Brief
Reproduce the opening lines of the records exactly, please, stopping after the line that contains "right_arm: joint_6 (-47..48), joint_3".

---*---

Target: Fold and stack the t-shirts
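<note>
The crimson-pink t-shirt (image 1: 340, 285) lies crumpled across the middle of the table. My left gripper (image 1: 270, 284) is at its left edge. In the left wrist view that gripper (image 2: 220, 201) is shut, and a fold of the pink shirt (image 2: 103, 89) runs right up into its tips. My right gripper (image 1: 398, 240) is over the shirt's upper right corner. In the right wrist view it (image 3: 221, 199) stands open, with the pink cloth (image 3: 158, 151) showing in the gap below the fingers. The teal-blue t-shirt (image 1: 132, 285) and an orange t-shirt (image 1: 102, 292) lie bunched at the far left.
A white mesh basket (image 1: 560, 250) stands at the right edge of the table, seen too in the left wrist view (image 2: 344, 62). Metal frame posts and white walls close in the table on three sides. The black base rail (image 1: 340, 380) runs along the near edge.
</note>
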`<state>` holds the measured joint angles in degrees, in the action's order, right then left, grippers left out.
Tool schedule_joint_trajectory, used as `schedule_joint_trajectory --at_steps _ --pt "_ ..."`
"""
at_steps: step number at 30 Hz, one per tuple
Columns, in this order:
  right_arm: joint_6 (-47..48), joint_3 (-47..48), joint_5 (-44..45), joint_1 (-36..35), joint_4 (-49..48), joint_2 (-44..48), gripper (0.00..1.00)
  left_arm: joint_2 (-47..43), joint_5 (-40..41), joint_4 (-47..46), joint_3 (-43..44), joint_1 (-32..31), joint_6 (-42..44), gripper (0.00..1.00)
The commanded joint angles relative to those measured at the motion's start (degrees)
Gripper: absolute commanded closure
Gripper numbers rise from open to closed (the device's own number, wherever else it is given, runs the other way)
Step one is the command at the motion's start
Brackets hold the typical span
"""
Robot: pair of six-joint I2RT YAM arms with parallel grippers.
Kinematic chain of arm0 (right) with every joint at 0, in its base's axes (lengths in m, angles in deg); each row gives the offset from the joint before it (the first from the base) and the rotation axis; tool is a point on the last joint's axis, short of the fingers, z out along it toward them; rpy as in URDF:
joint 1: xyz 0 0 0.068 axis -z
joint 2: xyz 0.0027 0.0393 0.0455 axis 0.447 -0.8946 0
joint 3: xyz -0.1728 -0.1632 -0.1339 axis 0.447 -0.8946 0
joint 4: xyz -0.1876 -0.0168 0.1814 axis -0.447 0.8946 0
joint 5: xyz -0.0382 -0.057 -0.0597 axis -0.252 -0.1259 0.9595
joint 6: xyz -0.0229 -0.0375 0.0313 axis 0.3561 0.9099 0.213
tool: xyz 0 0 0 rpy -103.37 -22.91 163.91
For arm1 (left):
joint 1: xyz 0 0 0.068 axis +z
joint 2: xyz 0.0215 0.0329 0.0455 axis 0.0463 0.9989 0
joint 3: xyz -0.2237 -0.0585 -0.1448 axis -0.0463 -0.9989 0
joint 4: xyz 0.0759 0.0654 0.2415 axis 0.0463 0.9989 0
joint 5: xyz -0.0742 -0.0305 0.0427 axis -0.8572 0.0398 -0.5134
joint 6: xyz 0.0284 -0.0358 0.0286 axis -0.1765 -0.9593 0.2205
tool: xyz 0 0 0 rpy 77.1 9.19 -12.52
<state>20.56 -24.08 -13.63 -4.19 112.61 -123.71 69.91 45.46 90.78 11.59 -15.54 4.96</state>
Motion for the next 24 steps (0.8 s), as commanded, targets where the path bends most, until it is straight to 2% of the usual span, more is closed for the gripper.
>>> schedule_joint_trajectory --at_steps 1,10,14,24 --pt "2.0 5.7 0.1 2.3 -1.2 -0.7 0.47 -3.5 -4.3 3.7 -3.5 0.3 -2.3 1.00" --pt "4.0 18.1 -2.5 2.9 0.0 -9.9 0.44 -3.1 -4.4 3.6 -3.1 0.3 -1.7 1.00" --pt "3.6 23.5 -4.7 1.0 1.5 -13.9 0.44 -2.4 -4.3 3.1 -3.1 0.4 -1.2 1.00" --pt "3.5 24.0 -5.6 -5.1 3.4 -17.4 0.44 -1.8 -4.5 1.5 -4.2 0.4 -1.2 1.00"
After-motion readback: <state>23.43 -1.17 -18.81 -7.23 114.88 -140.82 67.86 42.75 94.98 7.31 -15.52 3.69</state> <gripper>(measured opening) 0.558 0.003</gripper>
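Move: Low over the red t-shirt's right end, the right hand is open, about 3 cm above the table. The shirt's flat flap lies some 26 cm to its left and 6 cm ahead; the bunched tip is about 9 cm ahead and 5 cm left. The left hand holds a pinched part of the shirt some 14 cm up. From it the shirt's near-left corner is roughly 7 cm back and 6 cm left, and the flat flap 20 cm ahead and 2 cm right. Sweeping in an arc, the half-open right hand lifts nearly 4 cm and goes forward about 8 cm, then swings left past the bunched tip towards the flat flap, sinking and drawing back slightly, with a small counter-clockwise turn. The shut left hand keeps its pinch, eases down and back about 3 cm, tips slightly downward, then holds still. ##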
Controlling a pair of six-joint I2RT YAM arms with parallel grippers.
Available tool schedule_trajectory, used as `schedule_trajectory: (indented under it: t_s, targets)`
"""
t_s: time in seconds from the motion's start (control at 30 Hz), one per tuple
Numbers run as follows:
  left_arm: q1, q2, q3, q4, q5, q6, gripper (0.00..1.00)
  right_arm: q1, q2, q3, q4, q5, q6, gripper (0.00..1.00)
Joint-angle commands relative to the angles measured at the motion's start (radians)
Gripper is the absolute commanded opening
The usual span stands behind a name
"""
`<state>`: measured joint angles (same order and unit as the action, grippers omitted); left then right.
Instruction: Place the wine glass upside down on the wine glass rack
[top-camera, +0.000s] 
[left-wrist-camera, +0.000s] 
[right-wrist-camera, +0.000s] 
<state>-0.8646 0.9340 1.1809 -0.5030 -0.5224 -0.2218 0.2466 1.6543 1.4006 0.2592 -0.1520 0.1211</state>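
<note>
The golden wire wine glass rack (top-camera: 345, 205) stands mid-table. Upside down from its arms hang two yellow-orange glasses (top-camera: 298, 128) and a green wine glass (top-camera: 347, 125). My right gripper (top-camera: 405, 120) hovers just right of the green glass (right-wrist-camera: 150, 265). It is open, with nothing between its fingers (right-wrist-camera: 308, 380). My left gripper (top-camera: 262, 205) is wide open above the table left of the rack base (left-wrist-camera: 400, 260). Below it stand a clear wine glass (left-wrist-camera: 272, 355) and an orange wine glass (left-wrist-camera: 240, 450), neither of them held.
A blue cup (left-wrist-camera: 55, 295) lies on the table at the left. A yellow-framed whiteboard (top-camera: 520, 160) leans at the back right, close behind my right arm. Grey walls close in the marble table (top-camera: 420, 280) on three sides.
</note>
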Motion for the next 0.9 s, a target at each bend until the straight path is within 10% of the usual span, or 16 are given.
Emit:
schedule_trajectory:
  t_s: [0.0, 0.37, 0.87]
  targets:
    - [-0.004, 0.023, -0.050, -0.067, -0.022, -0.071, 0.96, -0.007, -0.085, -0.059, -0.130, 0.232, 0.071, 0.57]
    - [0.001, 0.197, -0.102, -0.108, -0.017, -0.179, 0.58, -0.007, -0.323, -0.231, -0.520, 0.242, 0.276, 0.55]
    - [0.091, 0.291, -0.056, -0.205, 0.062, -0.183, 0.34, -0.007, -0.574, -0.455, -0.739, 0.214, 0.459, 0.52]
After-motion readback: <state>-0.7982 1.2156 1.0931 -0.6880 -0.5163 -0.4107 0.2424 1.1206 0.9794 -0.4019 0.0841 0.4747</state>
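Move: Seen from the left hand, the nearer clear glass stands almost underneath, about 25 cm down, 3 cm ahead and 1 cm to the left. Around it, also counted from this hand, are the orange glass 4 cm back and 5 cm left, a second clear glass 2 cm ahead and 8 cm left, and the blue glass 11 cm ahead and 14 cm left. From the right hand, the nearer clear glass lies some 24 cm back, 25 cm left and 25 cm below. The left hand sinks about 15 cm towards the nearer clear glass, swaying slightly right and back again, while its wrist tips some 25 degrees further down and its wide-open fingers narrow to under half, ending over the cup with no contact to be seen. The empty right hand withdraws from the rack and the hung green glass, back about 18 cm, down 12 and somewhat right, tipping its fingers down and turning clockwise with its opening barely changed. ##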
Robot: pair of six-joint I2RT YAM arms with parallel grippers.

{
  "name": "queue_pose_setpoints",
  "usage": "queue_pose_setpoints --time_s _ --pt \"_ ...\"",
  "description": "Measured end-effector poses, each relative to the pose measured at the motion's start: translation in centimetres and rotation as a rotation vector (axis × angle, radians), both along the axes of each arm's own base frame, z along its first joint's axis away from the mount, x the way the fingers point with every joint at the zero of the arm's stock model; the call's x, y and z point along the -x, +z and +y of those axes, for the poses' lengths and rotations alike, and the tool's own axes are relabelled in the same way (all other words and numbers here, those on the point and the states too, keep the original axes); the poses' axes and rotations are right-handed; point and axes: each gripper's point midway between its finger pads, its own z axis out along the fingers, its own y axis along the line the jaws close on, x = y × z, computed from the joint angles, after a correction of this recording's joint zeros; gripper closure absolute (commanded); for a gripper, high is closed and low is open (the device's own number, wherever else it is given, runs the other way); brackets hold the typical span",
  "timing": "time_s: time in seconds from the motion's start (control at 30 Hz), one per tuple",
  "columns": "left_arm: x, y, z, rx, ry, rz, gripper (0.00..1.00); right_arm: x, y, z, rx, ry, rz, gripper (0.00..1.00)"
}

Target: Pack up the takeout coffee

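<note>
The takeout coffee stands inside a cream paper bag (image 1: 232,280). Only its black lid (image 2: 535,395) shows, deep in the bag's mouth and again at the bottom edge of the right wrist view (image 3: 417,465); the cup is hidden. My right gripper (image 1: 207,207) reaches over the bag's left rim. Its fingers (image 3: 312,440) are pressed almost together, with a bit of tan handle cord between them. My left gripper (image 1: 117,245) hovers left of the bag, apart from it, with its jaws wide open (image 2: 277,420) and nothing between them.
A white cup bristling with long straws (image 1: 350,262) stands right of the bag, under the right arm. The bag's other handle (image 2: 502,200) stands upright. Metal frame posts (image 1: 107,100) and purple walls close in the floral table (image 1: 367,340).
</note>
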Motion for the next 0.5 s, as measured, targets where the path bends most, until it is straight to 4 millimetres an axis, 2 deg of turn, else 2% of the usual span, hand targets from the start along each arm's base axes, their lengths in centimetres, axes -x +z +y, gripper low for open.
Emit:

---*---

Finished exercise
Target: Fold and stack the t-shirts
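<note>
The crimson-pink t-shirt (image 1: 340, 285) lies crumpled across the middle of the table. My left gripper (image 1: 270, 284) is at its left edge. In the left wrist view that gripper (image 2: 220, 201) is shut, and a fold of the pink shirt (image 2: 103, 89) runs right up into its tips. My right gripper (image 1: 398, 240) is over the shirt's upper right corner. In the right wrist view it (image 3: 221, 199) stands open, with the pink cloth (image 3: 158, 151) showing in the gap below the fingers. The teal-blue t-shirt (image 1: 132, 285) and an orange t-shirt (image 1: 102, 292) lie bunched at the far left.
A white mesh basket (image 1: 560, 250) stands at the right edge of the table, seen too in the left wrist view (image 2: 344, 62). Metal frame posts and white walls close in the table on three sides. The black base rail (image 1: 340, 380) runs along the near edge.
</note>
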`<state>` holds the measured joint angles in degrees, in the action's order, right then left, grippers left out.
Tool schedule_joint_trajectory, used as `schedule_joint_trajectory --at_steps _ --pt "_ ..."`
"""
at_steps: step number at 30 Hz, one per tuple
Columns, in this order:
  right_arm: joint_6 (-47..48), joint_3 (-47..48), joint_5 (-44..45), joint_1 (-36..35), joint_4 (-49..48), joint_2 (-44..48), gripper (0.00..1.00)

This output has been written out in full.